Available records:
══════════

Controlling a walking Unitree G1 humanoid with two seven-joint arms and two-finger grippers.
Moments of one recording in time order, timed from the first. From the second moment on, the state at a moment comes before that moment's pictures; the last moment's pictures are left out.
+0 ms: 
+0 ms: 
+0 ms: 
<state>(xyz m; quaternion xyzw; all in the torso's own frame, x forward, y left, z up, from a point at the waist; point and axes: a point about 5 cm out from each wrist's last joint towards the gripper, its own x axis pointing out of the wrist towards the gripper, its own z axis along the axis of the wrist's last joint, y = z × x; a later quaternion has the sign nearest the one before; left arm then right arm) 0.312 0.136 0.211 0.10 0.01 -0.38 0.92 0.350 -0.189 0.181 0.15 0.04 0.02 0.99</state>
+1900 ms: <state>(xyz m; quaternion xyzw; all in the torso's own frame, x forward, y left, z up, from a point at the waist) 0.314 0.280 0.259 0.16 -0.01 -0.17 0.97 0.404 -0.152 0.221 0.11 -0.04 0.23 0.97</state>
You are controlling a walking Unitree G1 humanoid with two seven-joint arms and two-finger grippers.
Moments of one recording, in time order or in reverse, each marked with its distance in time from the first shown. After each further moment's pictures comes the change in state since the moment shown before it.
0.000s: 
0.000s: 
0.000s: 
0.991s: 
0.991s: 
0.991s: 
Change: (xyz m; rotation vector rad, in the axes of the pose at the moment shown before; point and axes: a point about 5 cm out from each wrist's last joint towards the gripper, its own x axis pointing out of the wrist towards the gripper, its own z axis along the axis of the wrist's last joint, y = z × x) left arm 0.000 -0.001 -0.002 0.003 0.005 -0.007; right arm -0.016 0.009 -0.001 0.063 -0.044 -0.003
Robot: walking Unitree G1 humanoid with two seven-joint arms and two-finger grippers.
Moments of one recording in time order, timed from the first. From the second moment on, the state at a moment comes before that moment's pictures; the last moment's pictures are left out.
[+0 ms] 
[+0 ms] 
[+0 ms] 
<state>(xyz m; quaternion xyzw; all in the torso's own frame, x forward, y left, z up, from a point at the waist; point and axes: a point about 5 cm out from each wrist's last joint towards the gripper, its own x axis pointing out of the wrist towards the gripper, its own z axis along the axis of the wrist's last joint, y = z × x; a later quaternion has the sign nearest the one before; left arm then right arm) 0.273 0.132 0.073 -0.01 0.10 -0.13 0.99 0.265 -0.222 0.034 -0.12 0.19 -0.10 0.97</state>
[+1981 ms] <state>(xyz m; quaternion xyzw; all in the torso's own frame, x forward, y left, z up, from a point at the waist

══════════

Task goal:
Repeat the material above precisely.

Answer box:
Controlling a walking Unitree G1 humanoid with two seven-joint arms and two-finger grippers.
Moments of one recording in time order, timed from the first. From the second moment on, the state at a moment comes before that moment's pictures; the last moment's pictures are left out.
+0 ms: 
+0 ms: 
+0 ms: 
<state>(xyz m; quaternion xyzw; all in the torso's own frame, x forward, y left, z up, from a point at the waist; point and axes: a point about 5 cm out from each wrist's last joint towards the gripper, its own x axis pointing out of the wrist towards the gripper, its own z axis along the axis of the wrist's last joint, y = z × x; a later quaternion has the sign nearest the one before; left arm then right arm) 0.312 0.136 0.211 0.10 0.01 -0.38 0.92 0.350 -0.189 0.181 0.15 0.04 0.02 0.99</state>
+1900 ms: <state>(xyz m; quaternion xyzw; all in the torso's own frame, x forward, y left, z up, from a point at the waist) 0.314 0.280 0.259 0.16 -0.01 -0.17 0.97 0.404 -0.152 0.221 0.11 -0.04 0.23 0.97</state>
You are controlling a walking Unitree G1 humanoid with two seven-joint arms and two-finger grippers.
Moments of one recording, in time order or in reverse, each marked with its distance in time from the first shown. After each further moment's pictures comes the change in state since the moment shown before it.
0.000s: 
0.000s: 
0.000s: 
0.991s: 
0.991s: 
0.991s: 
Change: (xyz m; rotation vector rad, in the axes of the pose at the moment shown before; point and axes: a point about 5 cm out from each wrist's last joint towards the gripper, its own x axis pointing out of the wrist towards the gripper, its own z axis along the axis of the wrist's last joint, y = z × x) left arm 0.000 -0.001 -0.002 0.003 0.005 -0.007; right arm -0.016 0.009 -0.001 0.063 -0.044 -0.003
Robot: walking Unitree G1 humanoid with two seven-joint arms and two-finger grippers.
Moments of one recording in time order, timed from the first. From the second moment on, the state at a moment comes before that moment's pictures; the last moment's pictures are left out.
[+0 ms] 
[+0 ms] 
[+0 ms] 
<state>(xyz m; quaternion xyzw; all in the torso's own frame, x forward, y left, z up, from a point at the waist; point and axes: a point about 5 cm out from each wrist's last joint towards the gripper, its own x axis pointing out of the wrist towards the gripper, its own z axis along the axis of the wrist's last joint, y = z × x; a later quaternion has the sign nearest the one before; left arm then right arm) 0.273 0.132 0.073 -0.01 0.10 -0.13 0.99 0.265 -0.222 0.034 -0.12 0.19 -0.10 0.97</state>
[+1981 ms] <state>(xyz m; quaternion xyzw; all in the torso's own frame, x forward, y left, z up, from a point at the waist

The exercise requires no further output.